Copy each line of the following data that contains "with".

======== Source material

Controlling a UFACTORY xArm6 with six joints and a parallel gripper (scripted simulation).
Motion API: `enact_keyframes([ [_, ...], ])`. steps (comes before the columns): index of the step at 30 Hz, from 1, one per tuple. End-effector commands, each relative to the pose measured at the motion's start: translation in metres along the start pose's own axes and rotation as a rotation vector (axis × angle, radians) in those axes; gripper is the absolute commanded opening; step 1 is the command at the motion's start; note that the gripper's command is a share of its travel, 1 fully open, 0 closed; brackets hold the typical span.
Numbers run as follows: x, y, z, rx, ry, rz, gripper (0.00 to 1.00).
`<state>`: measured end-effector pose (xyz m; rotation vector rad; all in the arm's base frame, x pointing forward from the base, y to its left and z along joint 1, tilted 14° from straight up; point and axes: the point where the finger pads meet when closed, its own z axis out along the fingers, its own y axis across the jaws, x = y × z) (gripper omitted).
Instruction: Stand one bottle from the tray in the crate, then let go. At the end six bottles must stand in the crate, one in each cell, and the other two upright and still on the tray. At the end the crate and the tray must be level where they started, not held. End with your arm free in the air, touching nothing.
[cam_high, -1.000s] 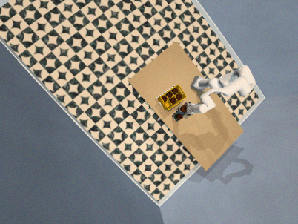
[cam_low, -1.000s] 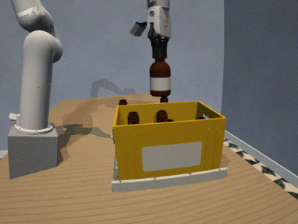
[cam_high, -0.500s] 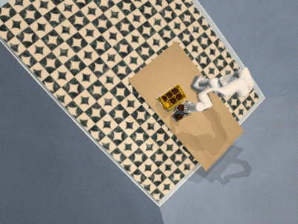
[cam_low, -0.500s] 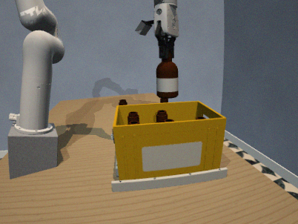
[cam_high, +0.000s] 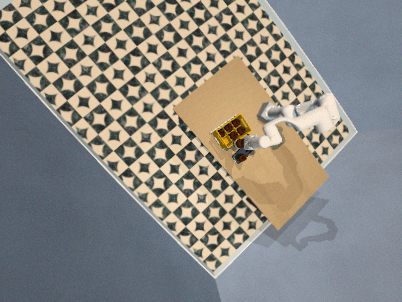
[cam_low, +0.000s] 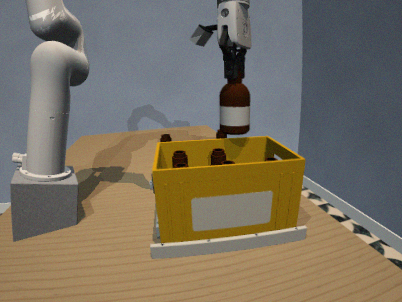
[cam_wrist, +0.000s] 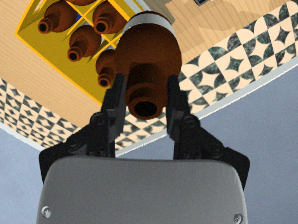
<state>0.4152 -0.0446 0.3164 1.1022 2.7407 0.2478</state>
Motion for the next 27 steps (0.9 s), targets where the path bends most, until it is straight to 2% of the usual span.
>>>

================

# Answer to the problem:
Controlling a UFACTORY xArm6 with six joints and a parallel gripper (scripted simulation).
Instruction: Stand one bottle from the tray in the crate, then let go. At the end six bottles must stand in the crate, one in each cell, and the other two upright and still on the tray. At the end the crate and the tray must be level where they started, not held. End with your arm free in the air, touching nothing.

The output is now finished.